- [THE PROBLEM]:
Carry over every entry exactly as written, though not the pictures it contains.

- [TASK INPUTS]:
============

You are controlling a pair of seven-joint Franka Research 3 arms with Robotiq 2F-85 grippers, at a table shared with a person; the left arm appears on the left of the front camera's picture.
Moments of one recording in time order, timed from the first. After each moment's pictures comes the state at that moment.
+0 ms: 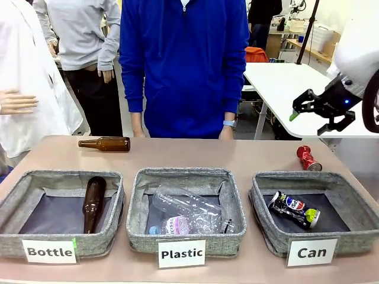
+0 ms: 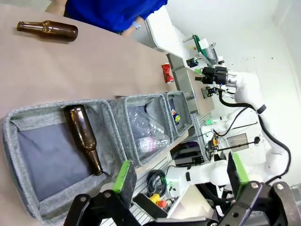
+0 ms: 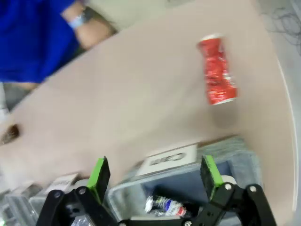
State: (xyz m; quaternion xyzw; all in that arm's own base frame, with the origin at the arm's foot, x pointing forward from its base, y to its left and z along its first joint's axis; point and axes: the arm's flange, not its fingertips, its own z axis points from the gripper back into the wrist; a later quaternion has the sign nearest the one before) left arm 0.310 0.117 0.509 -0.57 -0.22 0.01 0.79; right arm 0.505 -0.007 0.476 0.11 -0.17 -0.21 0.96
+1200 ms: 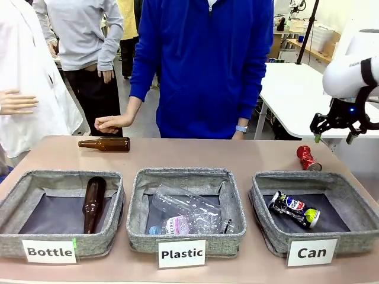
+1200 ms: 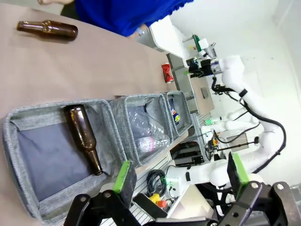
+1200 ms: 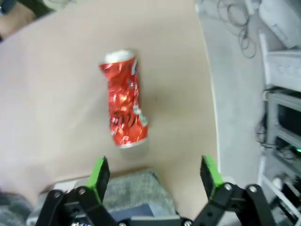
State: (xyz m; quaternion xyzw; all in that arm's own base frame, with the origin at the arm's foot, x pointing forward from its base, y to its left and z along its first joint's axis) left arm 0.310 0.117 0.509 -0.57 -0.22 0.01 0.79; right arm 0.596 -0.078 0.415 -0.05 -0.05 -0.13 0.99
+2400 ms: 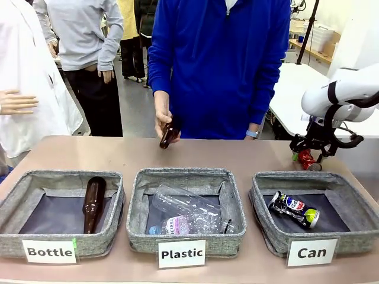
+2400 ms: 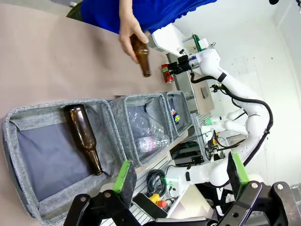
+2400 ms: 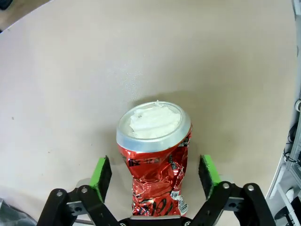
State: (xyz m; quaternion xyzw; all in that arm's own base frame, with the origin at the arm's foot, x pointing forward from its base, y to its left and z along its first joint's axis) left arm 0.310 0.117 0.509 -0.57 -0.22 0.01 0.79; right arm 0.658 -0.082 0.301 0.04 0.01 -0.10 0.99
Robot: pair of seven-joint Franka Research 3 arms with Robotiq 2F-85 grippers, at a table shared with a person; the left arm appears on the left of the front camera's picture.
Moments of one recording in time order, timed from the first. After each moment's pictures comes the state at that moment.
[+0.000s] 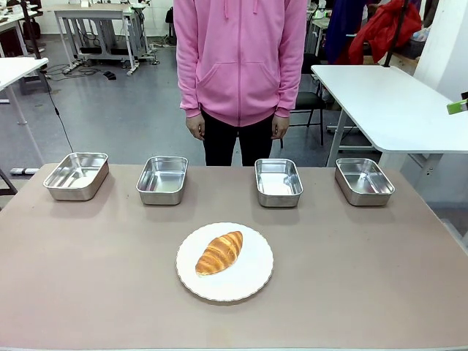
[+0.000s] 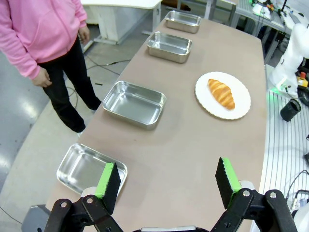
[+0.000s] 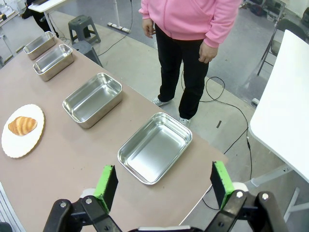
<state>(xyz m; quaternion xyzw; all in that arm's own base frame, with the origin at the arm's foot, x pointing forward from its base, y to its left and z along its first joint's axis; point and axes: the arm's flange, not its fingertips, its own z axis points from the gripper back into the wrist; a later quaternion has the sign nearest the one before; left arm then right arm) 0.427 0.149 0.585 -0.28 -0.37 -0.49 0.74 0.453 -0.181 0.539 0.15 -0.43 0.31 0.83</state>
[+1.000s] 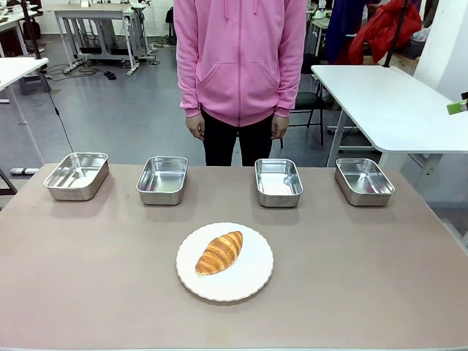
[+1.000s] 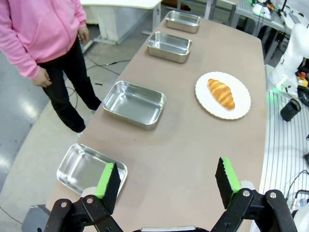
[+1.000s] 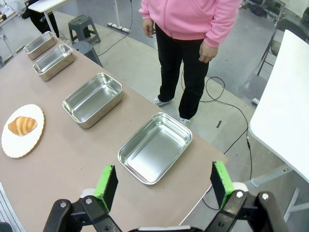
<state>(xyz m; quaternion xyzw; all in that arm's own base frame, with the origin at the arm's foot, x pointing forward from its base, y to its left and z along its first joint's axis) 0.427 0.149 0.585 -0.28 -0.37 -0.49 0.74 0.453 -0.181 0.539 0.15 -0.43 0.31 0.83</state>
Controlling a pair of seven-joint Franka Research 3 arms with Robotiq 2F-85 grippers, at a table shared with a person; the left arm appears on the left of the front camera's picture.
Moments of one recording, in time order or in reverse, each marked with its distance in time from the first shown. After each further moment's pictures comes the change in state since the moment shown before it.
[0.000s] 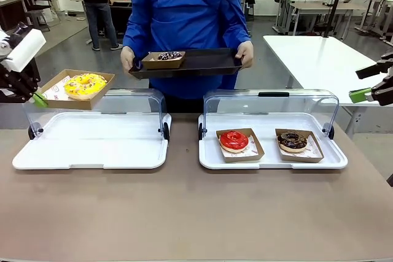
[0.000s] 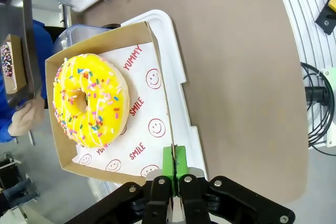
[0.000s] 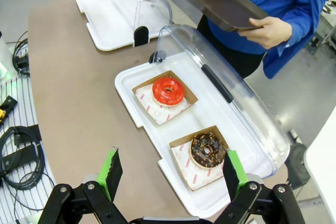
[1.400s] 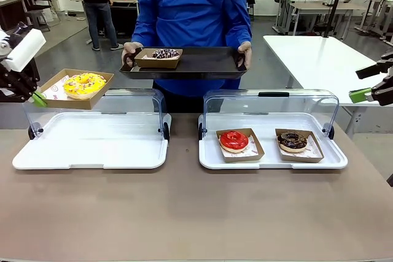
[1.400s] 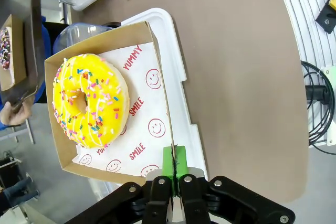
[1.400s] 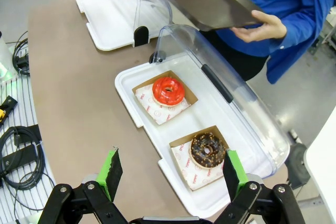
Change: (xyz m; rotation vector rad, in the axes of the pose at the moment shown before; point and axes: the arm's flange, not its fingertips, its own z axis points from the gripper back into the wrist) left arm 0.000 0.000 0.001 0.001 0.008 -0.002; right arm 0.000 0.000 0.000 0.000 0.000 0.000
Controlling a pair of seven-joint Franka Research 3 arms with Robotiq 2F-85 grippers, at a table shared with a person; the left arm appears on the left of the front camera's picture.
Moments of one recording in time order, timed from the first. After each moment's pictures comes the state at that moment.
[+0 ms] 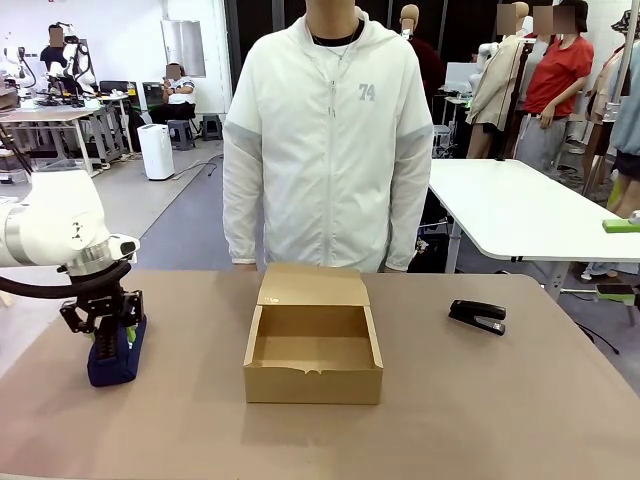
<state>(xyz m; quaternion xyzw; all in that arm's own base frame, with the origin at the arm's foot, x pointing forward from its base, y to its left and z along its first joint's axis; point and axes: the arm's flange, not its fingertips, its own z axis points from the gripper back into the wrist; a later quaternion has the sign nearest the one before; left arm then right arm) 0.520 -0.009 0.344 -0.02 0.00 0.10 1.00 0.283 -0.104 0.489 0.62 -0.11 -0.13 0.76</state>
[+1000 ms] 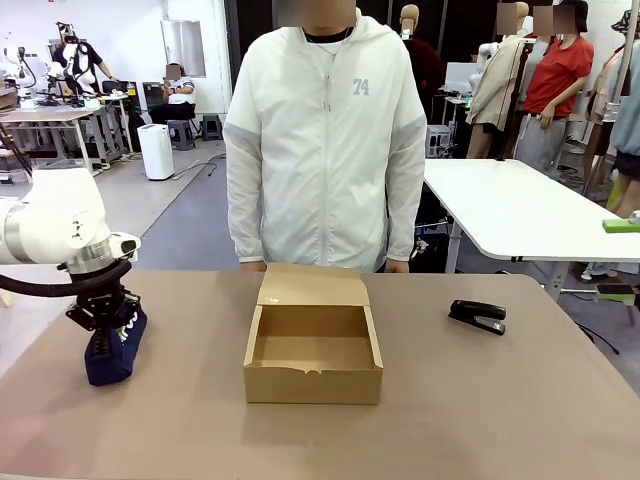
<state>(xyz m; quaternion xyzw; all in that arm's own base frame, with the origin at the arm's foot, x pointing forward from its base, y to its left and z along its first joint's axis) 0.518 -0.010 0.354 -0.01 -0.01 0.09 1.00 0.283 -0.104 0.489 0.62 -0.11 -0.13 0.76</state>
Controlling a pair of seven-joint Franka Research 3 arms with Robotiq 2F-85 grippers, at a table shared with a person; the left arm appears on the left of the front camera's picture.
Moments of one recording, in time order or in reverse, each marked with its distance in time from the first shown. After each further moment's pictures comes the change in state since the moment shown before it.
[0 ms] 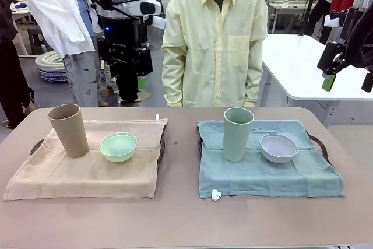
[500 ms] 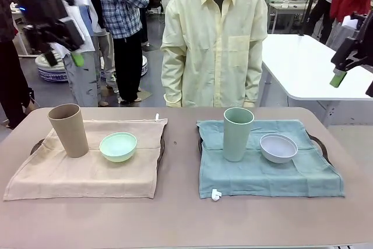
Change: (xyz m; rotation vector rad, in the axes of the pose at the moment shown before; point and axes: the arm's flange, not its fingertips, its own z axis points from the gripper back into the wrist) left arm -0.073 0.164 0.031 -0.247 -0.059 0.149; right arm 0.005 -0.054 -0.006 0.234 0.008 -0.033
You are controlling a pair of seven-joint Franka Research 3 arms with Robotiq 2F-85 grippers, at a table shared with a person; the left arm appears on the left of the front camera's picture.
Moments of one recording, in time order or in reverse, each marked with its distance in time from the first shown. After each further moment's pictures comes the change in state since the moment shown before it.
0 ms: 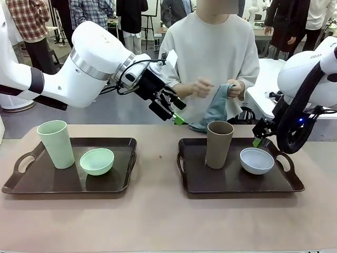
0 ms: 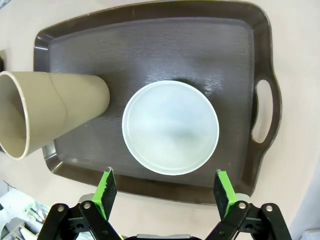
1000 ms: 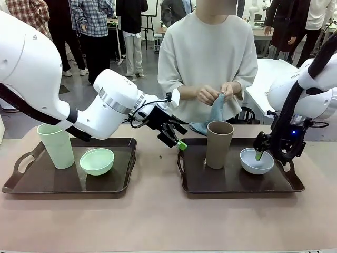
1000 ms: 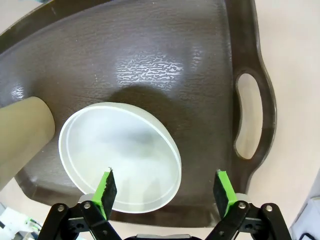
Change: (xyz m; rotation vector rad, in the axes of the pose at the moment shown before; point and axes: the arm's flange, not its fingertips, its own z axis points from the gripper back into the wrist) left arm -0.096 0.041 -0.092 0.010 -0.029 0.043; right arm 0.027 -0.032 -0.060 -0.077 0.133 -0.118
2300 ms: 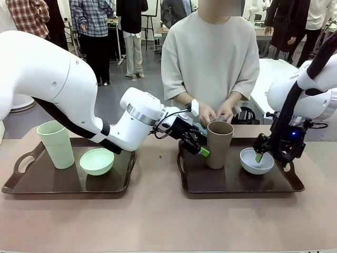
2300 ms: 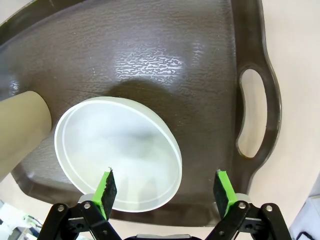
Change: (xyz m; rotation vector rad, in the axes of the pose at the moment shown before) left arm 0.004 0.024 -0.089 -0.046 -0.110 0.028; right arm -0.001 0.000 -0.005 0.000 0.025 0.014
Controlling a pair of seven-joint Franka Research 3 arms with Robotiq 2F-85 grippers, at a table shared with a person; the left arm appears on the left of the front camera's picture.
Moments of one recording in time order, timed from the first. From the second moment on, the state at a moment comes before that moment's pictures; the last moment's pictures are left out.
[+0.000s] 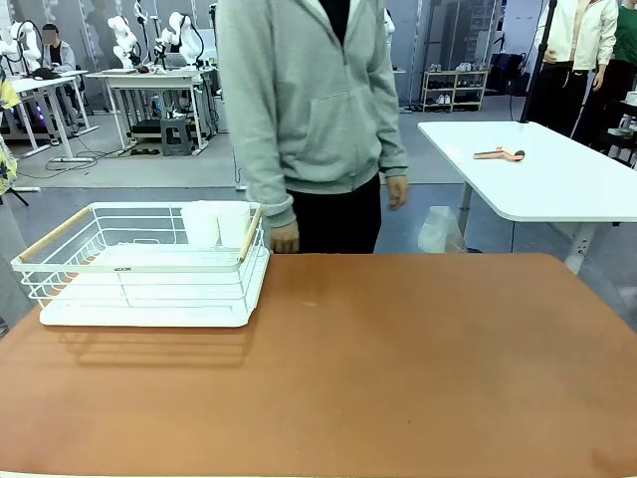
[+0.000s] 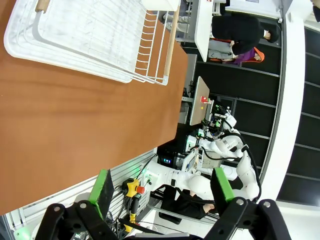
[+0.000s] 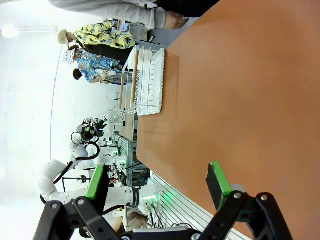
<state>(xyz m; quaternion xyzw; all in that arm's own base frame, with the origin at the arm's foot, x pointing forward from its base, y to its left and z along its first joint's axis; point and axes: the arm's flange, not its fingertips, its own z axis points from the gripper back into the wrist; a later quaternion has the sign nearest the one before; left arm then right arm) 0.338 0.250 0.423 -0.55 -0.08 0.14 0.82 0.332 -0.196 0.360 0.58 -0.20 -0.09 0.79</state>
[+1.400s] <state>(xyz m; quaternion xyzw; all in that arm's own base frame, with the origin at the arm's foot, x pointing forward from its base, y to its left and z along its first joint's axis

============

- [EXERCISE ANSWER]:
You are controlling a pair of seven-joint Franka Research 3 arms with Robotiq 2F-85 grippers, at a table shared with a person; the left arm appears on the left of the front camera's picture.
Moments of one recording in time order, timed from the first. After each moment's pictures comes the state at that moment.
+0 ms: 
+0 ms: 
+0 ms: 
State: (xyz m; quaternion xyzw; all in that arm's own base frame, with the origin at the arm's foot, x pointing forward from its base, y to its left and z along its first joint's axis; point and axes: the arm's flange, not its fingertips, its own z axis points from the gripper back into the wrist; a later quaternion has the sign nearest the one before) left arm 0.310 0.117 0.509 -0.57 -0.22 0.01 0.79; right arm 0.505 -0.007 0.476 0.11 -0.17 -0.21 0.96
+1200 ms: 
+1200 ms: 
+1200 ms: 
State: (xyz m; quaternion xyzw; all in that arm's own base frame, with the origin at the arm's foot, x pointing forward from its base, y to its left and z along its first joint's axis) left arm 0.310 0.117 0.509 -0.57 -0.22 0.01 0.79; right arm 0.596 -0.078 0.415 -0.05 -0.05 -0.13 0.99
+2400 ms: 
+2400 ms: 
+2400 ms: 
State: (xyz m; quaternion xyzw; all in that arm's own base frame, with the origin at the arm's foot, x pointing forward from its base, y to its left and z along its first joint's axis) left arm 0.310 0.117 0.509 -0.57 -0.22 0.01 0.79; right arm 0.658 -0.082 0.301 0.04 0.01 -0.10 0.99
Robot: pair of seven-joint Franka Research 3 arms with Robotiq 2F-85 grippers, at a table shared with a person; the left arm appears on the left of the front camera's picture.
Moments of one recording in time order, timed from the first. After each moment's pictures comes the state at that moment.
[+0.000s] 
[+0.000s] 
[+0.000s] 
<state>(xyz m; quaternion xyzw; all in that arm's own base frame, with the origin at the arm's foot, x pointing forward from its base, y to its left and z along its first joint's axis; point and axes: the arm's flange, not its fingertips, its own z axis points from the gripper back into the wrist; a later quaternion has the sign nearest the one before; left arm then right arm) 0.427 0.149 0.585 -0.28 -0.37 -0.49 0.74 0.453 -0.181 0.539 0.15 -0.43 0.31 0.83</state>
[+1.000s] 
[+1.000s] 
[+1.000s] 
<state>(xyz m; quaternion xyzw; all in that arm's own base frame, with the origin at the arm's foot, x pointing forward from its base, y to its left and z along its first joint's axis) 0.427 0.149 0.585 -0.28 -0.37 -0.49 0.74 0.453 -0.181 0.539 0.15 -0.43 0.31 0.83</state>
Controlling a pair of seven-joint Franka Research 3 arms with Robotiq 2F-85 grippers, at a table shared with a person; the left arm appears on the left of the front camera's picture.
Moments of one recording, in time order or in reverse, each marked with its distance in time from the first shown. After each further moment's pictures comes the change in state since the moment shown before it.
[0.000s] 
[0.000s] 
[0.000s] 
[1.400s] 
[1.400s] 
[1.400s] 
Change: (xyz m; rotation vector rad, in the axes of the pose at the moment shown before; point and axes: the arm's flange, not its fingertips, its own z axis points from the gripper back into the wrist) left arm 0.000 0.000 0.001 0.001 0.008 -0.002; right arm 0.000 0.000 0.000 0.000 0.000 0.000
Controlling a pair of seven-joint Franka Research 3 arms with Robotiq 2F-85 grippers, at a table shared with a person; the left arm appears on the left of the front camera's picture.
Moments of one recording in time order, timed from the first. After each moment's pictures comes the state at that moment.
[+0 ms] 
<state>(xyz m; quaternion xyzw; all in that arm's own base frame, with the origin at the arm's foot, x pointing forward from its base, y to its left and z along its first joint's axis; point and axes: the arm's flange, not its fingertips, its own z axis points from the gripper back into the wrist; a later quaternion has the sign nearest the one before; left arm then right arm) 0.520 -0.009 0.344 -0.02 0.00 0.10 1.00 0.283 -0.104 0.489 0.62 -0.11 -0.13 0.76</state>
[+1000 ms] 
<state>(xyz m; quaternion xyzw; all in that arm's own base frame, with the origin at the arm's foot, x pointing forward from its base, y to its left and z along its first joint's axis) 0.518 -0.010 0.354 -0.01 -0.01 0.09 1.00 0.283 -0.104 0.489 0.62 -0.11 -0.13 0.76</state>
Controlling a pair of seven-joint Franka Research 3 arms with Robotiq 2F-85 grippers, at a table shared with a person; the left arm appears on the left of the front camera's picture.
Moments of one recording, in time order or in reverse, each marked with its distance in time from the first shown. After each further moment's pictures comes the change in state since the moment shown before it.
[0 ms] 
[500 ms] 
Change: (xyz m; rotation vector rad, in the axes of the pose at the moment shown before; point and axes: the arm's flange, not its fingertips, its own z axis points from the gripper back into the wrist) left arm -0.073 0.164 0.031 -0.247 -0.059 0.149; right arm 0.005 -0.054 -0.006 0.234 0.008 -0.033
You are controlling a pair of seven-joint Franka Research 3 arms with Robotiq 2F-85 grippers, at a table shared with a person; the left arm appears on the left of the front camera's picture.
Moments of one recording, in time order or in reverse, each marked with its distance in time from the first shown. After each further moment's pictures comes the change in state since the moment shown before it.
0 ms: 
0 ms: 
1000 ms: 
1000 ms: 
Change: (xyz m; rotation vector rad, in the axes of the pose at the moment shown before; point and axes: the arm's flange, not its fingertips, its own z axis points from the gripper back into the wrist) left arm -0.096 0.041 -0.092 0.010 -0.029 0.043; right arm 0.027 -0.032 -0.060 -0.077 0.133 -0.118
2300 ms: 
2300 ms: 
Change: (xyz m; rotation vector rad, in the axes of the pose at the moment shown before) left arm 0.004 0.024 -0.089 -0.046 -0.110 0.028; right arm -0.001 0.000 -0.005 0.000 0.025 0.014
Controlling a pair of seven-joint Franka Research 3 arms with Robotiq 2F-85 grippers, at a table shared with a person; the left arm appears on the left of the front camera's picture.
Moments of one recording in time order, timed from the first. From the second moment on, the state at a moment comes before that moment's pictures; the last moment's pictures are left out.
[+0.000s] 
[+0.000s] 
[+0.000s] 
<state>(xyz m; quaternion xyzw; all in that arm's own base frame, with the origin at the arm's foot, x pointing forward from its base, y to its left and z along its first joint's axis; point and axes: the arm's flange, not its fingertips, its own z axis points from the gripper back into the wrist; a later quaternion has the sign nearest the one before; left arm then right arm) 0.338 0.250 0.423 -0.55 -0.08 0.14 0.82 0.332 -0.196 0.360 0.58 -0.20 -0.09 0.79</state>
[+1.400s] <state>(xyz m; quaternion xyzw; all in that arm's own base frame, with the origin at the arm's foot, x pointing forward from its base, y to its left and z along its first joint's axis

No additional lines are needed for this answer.